At first the consternation was louder than the support, but not for long. As soon as some Fidesz members of parliament argued in the House that the socialist government was not really Hungarian because it was “alien hearted” (i.e. Jewish), the party in effect ratified racist rhetoric. They made it clear that it is acceptable to speak in such racist terms even in parliament and that they intended to pursue this line of attack to elicit support from the population at large. They succeeded. The population was so well primed in a few short years that to Fidesz’s greatest surprise, Jobbik, the ultra-right formation marching almost exclusively on the basis of the racist platform, was even more successful in sweeping up support than they were.

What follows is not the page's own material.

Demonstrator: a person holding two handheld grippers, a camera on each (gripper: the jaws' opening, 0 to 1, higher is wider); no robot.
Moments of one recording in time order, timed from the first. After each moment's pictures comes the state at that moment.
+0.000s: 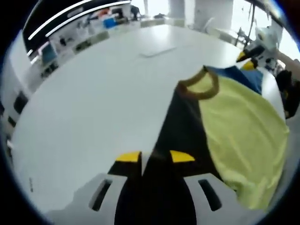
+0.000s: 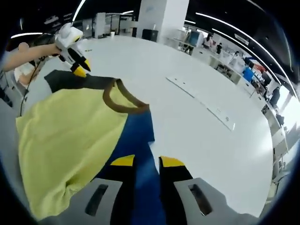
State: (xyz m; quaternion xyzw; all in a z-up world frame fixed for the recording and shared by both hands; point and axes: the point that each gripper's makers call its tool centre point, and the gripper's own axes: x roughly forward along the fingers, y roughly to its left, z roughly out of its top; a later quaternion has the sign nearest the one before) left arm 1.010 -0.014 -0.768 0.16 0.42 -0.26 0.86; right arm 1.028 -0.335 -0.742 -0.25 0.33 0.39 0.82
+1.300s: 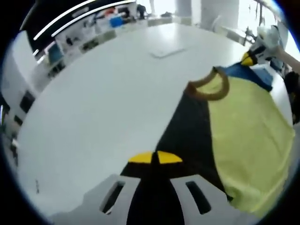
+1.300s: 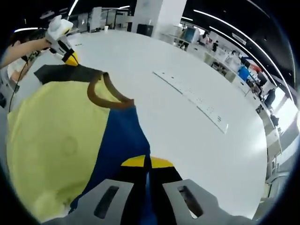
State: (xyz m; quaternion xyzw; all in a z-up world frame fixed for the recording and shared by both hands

Today Fidesz finds to their astonishment that they are forced to compete against Jobbik for the hearts and minds of the ever more radicalized population. They unleashed the strident tone in politics and now are increasingly being outperformed at it by their juniors.
These developments did not go unnoticed in the West. Politicians as well as the press from Hamburg to Zurich and from Lisbon to Toronto and New York spoke up. This, however, made no dent in the discourse in Hungary. In fact, it only increased the vulgarity: “they shall not tell us what to think and what to say, they are ‘always’ conspiring against us anyway, they only want our demise.” This is how and what they argue and there is ample willingness on the part of the electorate to buy into this line of “reasoning.”
Since the victory of Fidesz at the next election in 2010 is almost a foregone conclusion, and since the separation between them and Jobbik is even less than a faint rhetorical device, we can reasonably expect that this strident politics will become government policy in as little as ten or twelve months.
All this is eerily reminiscent of the pre-Second World War period’s radicalism, and we can be certain that it will lead to the same results now as it did then: at first derision, then contempt, finally isolation. Particularly because Europe has became a much more enlightened place. The contrast between then and now is obvious to everybody (even to the Catholic Church if the latest Papal Encyclical is any indication), but not to the Hungarian pretenders to government. In fact, they seem to be marching backwards to the darker and darker days of extremist politics of chauvinism and racism.
What is the motive that explains their conduct in the face of such widespread European disapproval? Simply that this stridency will almost certainly bring them electoral victory next year. For them no price is too high to pay to achieve victory, and they would rather voluntarily exile themselves and the country from the community of civilized Europe than to forego winning the election next year. And if that is the price they have to pay, they will gladly pay it since, as they say, there is nothing but enmity to expect from Europe anyway but much to gain by being in power.
Yes, there is a school of thought that says that history repeats itself and that what was tragedy is a farce the second time around. Alas, looking at the looming prospects of Hungarian politics, I see no reason to be amused.